From a0fa6b8a34d87396c1acb40e55c1c9f22388c9f2 Mon Sep 17 00:00:00 2001
From: Adam Radziszewski <adam.radziszewski@pwr.wroc.pl>
Date: Thu, 20 Oct 2011 12:16:30 +0200
Subject: [PATCH] tagger eval reports diffs in seg if run in debug mode

---
 utils/tagger-eval.py | 10 ++++++++--
 1 file changed, 8 insertions(+), 2 deletions(-)

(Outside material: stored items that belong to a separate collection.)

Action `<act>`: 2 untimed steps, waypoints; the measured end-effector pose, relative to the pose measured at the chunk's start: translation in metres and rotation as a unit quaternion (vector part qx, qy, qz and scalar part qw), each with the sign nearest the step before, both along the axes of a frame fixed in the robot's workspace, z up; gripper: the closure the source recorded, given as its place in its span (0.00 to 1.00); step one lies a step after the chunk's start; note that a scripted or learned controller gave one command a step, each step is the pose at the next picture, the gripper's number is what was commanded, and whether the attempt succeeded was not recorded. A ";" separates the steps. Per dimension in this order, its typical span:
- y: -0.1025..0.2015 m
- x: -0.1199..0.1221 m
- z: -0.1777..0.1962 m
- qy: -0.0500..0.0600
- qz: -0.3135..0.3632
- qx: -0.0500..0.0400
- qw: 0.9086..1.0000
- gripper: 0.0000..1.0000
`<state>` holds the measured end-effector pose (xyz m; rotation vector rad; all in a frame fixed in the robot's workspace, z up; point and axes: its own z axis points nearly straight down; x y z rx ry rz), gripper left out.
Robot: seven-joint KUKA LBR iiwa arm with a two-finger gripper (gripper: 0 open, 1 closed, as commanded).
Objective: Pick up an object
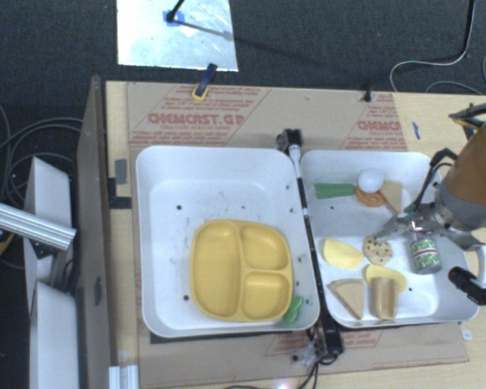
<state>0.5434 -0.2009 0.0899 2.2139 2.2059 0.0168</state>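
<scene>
My gripper (394, 228) reaches in from the right and hangs low over the middle of the right bin (340, 171). Its tip is just above a round speckled cookie (378, 251). A small green-and-white can (425, 254) stands right beside it, under the wrist. Around it lie a yellow slice (342, 253), a tan wedge (349, 296), a bread-like roll (382, 296), a green bar (334, 190), a white ball (371, 181) on an orange piece (372, 198), and a tan piece (392, 194). Nothing is visibly held.
The left bin (178, 177) holds a yellow divided plate (241, 269) with a small green object (292, 310) at its lower right corner. The ridge between the bins (302, 209) runs just left of the food items. Cables lie along the bench's right side.
</scene>
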 end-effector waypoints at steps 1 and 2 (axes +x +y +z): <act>0.002 0.003 0.012 0.000 0.003 0.002 1.000 1.00; 0.066 0.018 0.109 0.004 0.008 0.002 1.000 1.00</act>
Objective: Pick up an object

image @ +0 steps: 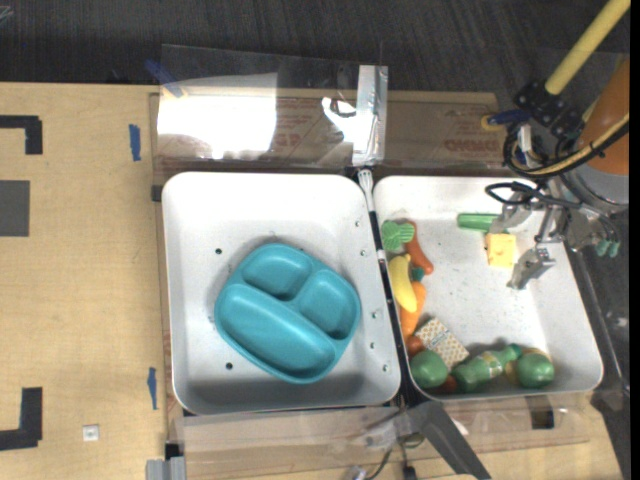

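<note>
We see the gripper (528, 253) poised low over the right bin (580, 318), its two fingers standing apart with nothing between them. A small yellow block (500, 248) lies on the bin floor just beside the fingers, on their left in the camera view, with a green stick (478, 222) just above it. In our judgement, a clean pick means shifting to centre over the block and straddling it before closing. The left bin (190, 218) holds a teal divided tray (288, 311).
</note>
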Tool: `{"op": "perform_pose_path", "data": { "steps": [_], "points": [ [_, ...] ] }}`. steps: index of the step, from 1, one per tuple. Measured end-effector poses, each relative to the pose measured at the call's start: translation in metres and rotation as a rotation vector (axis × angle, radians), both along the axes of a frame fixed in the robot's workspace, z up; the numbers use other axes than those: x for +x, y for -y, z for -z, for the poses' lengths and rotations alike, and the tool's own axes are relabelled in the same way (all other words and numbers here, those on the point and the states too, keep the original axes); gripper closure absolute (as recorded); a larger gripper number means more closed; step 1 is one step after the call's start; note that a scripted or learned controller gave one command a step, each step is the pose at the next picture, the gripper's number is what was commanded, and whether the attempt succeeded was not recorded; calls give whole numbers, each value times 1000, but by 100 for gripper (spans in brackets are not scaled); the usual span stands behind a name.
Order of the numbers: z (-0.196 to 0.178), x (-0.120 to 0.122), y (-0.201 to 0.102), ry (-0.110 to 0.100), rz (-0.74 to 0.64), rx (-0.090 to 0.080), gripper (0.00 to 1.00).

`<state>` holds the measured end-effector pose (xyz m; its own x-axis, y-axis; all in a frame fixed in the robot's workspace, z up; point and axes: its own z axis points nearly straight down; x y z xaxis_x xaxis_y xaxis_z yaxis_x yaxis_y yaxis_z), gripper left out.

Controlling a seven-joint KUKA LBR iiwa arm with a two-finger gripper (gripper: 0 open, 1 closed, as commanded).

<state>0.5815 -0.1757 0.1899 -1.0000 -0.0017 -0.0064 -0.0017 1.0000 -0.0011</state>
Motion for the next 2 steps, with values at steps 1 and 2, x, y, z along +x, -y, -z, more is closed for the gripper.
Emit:
{"op": "perform_pose_path", "data": {
  "steps": [1,2],
  "points": [
    [99,31,-45,8,-25,-1,0],
    [100,19,-73,5,-83,-1,0]
  ]
}}
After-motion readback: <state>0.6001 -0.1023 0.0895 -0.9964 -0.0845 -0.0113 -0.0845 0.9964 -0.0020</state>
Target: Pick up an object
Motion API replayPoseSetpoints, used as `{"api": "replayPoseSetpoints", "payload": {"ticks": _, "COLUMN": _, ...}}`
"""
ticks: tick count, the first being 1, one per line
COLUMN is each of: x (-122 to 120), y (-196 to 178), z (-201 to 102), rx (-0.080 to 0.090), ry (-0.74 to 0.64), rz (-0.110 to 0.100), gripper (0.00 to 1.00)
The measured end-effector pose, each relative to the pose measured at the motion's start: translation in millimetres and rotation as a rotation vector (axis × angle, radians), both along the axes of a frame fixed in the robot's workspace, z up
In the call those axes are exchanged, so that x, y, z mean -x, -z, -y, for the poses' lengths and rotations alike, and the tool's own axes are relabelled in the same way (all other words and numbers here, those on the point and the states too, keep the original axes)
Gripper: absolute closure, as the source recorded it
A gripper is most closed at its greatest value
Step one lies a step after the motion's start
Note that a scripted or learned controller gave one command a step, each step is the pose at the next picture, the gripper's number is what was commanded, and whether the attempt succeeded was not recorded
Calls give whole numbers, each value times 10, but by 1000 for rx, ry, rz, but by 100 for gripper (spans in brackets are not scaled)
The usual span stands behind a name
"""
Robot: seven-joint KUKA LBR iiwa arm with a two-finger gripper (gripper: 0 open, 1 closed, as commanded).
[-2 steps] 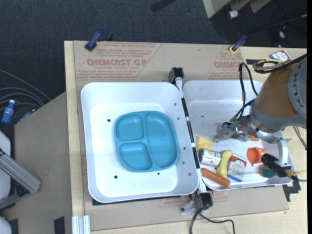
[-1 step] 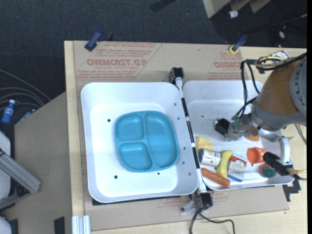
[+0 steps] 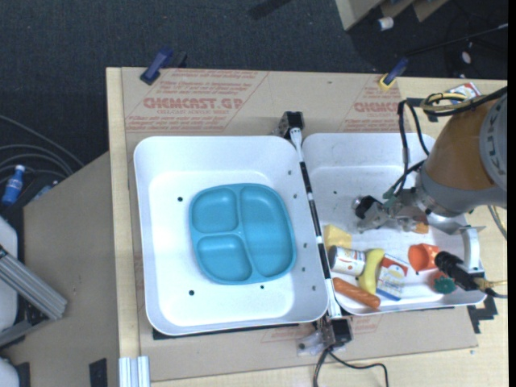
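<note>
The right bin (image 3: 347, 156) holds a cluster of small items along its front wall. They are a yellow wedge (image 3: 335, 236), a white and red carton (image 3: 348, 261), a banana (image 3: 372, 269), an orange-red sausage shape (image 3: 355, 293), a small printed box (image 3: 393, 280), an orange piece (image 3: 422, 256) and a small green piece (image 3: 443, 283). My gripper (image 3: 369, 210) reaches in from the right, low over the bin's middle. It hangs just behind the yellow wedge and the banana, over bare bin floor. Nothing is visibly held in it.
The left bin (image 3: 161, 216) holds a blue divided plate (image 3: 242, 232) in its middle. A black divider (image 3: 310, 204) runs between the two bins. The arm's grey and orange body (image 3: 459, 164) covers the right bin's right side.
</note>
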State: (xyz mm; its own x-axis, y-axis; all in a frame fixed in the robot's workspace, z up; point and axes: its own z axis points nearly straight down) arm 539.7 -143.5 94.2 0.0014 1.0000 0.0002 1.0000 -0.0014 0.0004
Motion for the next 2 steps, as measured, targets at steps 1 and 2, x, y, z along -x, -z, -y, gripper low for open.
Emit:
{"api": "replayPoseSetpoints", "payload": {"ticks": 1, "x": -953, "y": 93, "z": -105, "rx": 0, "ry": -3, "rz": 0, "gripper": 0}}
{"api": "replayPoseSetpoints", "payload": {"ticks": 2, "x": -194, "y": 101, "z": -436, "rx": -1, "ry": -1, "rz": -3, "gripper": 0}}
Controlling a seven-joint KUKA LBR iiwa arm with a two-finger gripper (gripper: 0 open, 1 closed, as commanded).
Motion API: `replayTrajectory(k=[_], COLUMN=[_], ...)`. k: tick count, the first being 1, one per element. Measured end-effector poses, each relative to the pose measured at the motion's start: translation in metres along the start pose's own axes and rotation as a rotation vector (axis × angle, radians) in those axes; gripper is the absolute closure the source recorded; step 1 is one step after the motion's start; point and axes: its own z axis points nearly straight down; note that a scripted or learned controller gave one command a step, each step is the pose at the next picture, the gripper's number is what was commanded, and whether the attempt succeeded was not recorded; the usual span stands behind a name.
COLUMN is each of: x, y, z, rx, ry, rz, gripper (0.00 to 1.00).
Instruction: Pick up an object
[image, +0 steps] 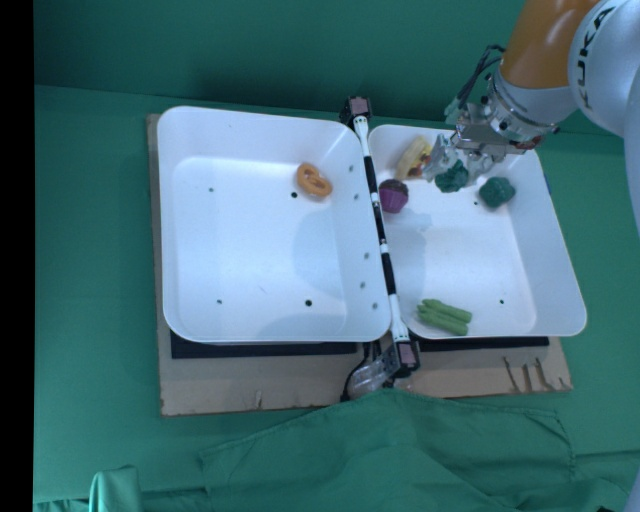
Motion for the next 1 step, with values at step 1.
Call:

diff --git a/utils/tagger-eval.py b/utils/tagger-eval.py
index a69395b..f12f401 100755
--- a/utils/tagger-eval.py
+++ b/utils/tagger-eval.py
@@ -27,7 +27,7 @@ changelog = """
 * separate stats for unknown forms
 """
 
-def text(tok_seq, respect_spaces):
+def text(tok_seq, respect_spaces, mark_boundaries = False):
 	"""Extracts text from a sequence of tokens. If respect_spaces, will append
 	spaces between tokens where no no-space markers present."""
 	buff = StringIO()
@@ -35,10 +35,14 @@ def text(tok_seq, respect_spaces):
 	for tok in tok_seq:
 		if nonfirst and respect_spaces and tok.after_space():
 			buff.write(' ')
+		if mark_boundaries:
+			buff.write('[')
 		buff.write(tok.orth_utf8().decode('utf-8'))
+		if mark_boundaries:
+			buff.write(']')
 		nonfirst = True
 	return buff.getvalue()
-		
+
 def next_tok(rdr):
 	while True:
 		tok = rdr.get_next_token()
@@ -253,6 +257,8 @@ class TokComp:
 			pre_feat_sets[0].add(Feat.SEG_NOCHANGE)
 			pre_feat_sets[0].update(self.cmp_toks(tag_seq[0], ref_seq[0]))
 		else:
+			if self.debug:
+				print 'SEGCHANGE\t%s\t%s' % (text(tag_seq, True, True), text(ref_seq, True, True))
 			# mark all as subjected to segmentation changes
 			for feats in pre_feat_sets: feats.add(Feat.SEG_CHANGE)
 			# check if all ref and tagged toks are punctuation
-- 
GitLab